# Reshaping Convex Polyhedra

Given a convex polyhedral surface P, we define a tailoring as excising from P a simple polygonal domain that contains one vertex v, and whose boundary can be sutured closed to a new convex polyhedron via Alexandrov's Gluing Theorem. In particular, a digon-tailoring cuts off from P a digon containing v, a subset of P bounded by two equal-length geodesic segments that share endpoints, and can then zip closed. In the first part of this monograph, we primarily study properties of the tailoring operation on convex polyhedra. We show that P can be reshaped to any polyhedral convex surface Q a subset of conv(P) by a sequence of tailorings.

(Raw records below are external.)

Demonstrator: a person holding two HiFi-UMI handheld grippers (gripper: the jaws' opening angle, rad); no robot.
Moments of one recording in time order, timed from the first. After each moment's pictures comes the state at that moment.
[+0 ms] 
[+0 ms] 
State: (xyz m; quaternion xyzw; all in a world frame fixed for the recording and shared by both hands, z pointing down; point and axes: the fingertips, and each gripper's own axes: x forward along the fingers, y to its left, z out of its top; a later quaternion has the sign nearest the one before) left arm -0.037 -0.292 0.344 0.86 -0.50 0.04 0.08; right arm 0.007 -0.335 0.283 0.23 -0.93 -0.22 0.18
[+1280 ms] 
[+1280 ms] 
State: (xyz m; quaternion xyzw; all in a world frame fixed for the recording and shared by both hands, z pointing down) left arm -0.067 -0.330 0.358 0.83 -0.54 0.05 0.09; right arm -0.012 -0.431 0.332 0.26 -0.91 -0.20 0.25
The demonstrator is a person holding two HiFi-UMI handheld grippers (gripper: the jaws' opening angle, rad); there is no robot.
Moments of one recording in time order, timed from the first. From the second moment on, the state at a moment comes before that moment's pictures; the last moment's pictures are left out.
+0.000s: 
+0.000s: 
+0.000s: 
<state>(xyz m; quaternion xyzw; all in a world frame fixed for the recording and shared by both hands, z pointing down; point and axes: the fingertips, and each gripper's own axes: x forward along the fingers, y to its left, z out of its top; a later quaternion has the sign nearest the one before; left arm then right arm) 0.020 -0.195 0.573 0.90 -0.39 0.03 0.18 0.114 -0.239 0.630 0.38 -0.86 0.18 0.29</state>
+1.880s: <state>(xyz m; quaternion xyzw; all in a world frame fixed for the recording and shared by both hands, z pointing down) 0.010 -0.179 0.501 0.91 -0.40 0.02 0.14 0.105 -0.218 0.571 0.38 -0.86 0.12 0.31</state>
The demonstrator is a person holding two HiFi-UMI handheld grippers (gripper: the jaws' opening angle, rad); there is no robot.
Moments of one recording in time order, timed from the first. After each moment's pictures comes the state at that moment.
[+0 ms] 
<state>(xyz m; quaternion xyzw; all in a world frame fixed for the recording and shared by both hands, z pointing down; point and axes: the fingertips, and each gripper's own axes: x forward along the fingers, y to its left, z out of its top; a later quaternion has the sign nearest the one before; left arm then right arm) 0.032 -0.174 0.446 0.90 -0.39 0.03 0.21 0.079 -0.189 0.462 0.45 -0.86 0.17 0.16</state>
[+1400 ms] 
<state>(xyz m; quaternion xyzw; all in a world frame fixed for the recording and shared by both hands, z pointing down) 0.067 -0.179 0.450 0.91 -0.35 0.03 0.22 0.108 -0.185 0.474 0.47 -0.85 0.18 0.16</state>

This investigation uncovered previously unexplored topics, including a notion of unfolding of Q onto P–cutting up Q into pieces pasted non-overlapping onto P. In the second part of this monograph, we study vertex-merging processes on convex polyhedra (each vertex-merge being in a sense the reverse of a digon-tailoring), creating embeddings of P into enlarged surfaces. We aim to produce non-overlapping polyhedral and planar unfoldings, which led us to develop an apparently new theory of convex sets, and of minimal length enclosing polygons, on convex polyhedra. All our theorem proofs are constructive, implying polynomial-time algorithms.